Task >> Looking at the data below, count the lines that contain the string "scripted". Write only the total.

******

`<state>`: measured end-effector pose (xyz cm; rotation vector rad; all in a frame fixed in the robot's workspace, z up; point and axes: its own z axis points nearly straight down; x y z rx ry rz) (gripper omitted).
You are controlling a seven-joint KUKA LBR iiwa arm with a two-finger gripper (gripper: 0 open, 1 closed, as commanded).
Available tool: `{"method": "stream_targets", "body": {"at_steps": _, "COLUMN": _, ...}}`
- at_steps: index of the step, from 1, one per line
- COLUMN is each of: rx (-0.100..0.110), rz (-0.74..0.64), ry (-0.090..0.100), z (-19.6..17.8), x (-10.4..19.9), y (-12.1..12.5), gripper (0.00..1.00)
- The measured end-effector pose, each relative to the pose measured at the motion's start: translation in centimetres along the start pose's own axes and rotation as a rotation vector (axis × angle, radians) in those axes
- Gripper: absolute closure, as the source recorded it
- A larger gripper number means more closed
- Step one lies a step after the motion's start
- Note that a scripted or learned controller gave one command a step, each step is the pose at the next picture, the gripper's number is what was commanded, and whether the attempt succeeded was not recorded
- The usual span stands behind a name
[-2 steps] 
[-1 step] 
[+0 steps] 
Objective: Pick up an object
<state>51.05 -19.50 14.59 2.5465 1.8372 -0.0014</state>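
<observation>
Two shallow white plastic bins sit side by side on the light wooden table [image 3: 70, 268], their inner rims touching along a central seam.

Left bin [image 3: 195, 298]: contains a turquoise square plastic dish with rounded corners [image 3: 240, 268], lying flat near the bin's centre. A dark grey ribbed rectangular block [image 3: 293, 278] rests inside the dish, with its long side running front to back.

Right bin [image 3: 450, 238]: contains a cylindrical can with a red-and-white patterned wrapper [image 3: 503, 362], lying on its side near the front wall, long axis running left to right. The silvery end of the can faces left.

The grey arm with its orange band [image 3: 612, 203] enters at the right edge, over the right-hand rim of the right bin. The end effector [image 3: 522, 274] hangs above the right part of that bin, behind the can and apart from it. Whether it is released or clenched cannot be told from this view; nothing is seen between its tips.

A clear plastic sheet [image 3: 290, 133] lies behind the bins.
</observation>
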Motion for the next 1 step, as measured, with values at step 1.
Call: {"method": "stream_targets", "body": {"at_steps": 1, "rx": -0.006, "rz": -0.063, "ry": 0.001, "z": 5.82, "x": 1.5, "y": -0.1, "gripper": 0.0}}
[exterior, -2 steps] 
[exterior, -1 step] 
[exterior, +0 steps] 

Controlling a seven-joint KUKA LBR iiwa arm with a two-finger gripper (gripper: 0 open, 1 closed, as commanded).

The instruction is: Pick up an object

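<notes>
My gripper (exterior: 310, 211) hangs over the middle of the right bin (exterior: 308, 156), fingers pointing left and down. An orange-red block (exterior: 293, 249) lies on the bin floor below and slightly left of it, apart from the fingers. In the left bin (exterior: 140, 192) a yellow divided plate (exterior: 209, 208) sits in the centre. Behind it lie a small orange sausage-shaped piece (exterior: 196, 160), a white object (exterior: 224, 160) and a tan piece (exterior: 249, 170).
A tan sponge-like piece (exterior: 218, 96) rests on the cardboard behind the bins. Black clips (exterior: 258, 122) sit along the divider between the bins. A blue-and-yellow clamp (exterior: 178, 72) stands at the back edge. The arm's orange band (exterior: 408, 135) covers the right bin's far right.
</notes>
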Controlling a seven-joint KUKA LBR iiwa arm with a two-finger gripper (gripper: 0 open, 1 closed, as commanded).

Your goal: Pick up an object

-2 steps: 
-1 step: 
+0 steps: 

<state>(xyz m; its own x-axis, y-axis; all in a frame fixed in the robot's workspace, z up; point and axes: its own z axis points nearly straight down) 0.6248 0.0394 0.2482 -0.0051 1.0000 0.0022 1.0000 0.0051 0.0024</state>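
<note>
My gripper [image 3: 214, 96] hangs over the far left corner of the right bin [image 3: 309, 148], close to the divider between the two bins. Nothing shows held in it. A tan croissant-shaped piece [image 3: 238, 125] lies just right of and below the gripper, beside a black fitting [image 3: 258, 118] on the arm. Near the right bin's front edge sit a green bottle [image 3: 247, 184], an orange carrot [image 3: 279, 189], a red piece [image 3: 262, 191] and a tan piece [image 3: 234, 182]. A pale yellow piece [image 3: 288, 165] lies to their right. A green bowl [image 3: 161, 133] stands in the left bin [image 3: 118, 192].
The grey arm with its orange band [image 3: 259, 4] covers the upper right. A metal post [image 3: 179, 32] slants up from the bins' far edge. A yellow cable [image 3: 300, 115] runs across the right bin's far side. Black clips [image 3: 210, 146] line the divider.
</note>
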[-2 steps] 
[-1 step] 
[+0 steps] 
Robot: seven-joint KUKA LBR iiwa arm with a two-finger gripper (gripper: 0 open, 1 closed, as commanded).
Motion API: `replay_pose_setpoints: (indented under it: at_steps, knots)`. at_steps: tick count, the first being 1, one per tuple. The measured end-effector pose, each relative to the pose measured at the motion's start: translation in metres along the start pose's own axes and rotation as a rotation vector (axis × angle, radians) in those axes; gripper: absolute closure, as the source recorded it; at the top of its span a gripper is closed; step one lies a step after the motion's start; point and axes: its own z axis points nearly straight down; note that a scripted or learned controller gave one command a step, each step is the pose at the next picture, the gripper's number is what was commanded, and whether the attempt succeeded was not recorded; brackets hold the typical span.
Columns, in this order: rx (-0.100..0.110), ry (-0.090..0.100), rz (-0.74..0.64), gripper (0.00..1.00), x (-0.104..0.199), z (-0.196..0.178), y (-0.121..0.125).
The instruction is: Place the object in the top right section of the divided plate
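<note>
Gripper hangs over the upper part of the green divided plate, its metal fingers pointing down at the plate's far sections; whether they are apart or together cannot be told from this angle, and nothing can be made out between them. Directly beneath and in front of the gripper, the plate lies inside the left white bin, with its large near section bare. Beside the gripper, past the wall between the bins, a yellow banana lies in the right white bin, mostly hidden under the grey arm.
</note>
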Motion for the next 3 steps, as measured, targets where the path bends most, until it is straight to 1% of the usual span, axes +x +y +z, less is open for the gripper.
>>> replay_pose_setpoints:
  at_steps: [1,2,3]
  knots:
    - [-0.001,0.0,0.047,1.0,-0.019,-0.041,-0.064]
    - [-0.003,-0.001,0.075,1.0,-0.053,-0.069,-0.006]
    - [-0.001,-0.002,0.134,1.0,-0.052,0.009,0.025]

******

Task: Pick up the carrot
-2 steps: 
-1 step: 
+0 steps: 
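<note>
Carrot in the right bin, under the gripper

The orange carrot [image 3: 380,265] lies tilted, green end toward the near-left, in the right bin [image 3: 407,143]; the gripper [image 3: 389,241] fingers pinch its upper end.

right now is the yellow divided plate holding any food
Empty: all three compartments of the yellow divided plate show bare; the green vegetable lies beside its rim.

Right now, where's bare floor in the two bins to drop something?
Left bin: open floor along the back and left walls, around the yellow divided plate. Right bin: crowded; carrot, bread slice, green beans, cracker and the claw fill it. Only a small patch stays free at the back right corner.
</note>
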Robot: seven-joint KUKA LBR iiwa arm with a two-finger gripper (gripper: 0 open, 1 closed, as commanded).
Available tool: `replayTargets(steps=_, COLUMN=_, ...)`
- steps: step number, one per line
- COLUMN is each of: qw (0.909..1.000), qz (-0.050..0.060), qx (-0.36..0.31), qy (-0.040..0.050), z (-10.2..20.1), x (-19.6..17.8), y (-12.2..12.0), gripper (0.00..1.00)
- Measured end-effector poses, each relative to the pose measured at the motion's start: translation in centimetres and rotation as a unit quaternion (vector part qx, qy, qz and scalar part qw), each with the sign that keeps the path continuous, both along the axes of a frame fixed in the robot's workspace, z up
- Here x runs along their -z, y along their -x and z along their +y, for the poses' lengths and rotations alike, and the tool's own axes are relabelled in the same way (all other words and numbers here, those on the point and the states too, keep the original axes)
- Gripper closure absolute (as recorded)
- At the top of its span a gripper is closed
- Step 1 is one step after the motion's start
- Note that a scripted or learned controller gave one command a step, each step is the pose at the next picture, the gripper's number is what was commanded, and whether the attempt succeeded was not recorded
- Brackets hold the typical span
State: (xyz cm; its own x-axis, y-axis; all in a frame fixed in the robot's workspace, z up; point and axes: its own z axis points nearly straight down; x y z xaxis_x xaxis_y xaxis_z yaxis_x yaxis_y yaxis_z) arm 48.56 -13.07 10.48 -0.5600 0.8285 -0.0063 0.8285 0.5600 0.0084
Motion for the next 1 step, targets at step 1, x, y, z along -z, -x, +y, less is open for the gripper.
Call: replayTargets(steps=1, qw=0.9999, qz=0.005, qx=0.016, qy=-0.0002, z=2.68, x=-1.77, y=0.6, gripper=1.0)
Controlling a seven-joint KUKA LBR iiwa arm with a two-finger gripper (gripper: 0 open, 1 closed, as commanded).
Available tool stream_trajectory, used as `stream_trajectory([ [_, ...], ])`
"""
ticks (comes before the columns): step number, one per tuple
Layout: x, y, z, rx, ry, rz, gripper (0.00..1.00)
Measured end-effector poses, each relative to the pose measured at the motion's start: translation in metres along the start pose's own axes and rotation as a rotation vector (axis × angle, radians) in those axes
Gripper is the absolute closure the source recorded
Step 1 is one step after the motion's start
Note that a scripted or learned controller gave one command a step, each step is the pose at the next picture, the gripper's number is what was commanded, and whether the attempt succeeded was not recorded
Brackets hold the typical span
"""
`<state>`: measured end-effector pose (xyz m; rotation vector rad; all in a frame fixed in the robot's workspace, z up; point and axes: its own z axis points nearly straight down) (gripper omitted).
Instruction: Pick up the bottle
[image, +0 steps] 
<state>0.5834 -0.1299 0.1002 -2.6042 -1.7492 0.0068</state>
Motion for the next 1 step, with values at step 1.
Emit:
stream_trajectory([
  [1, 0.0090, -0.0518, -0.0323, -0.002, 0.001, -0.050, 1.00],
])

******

Answer to the exercise >> 4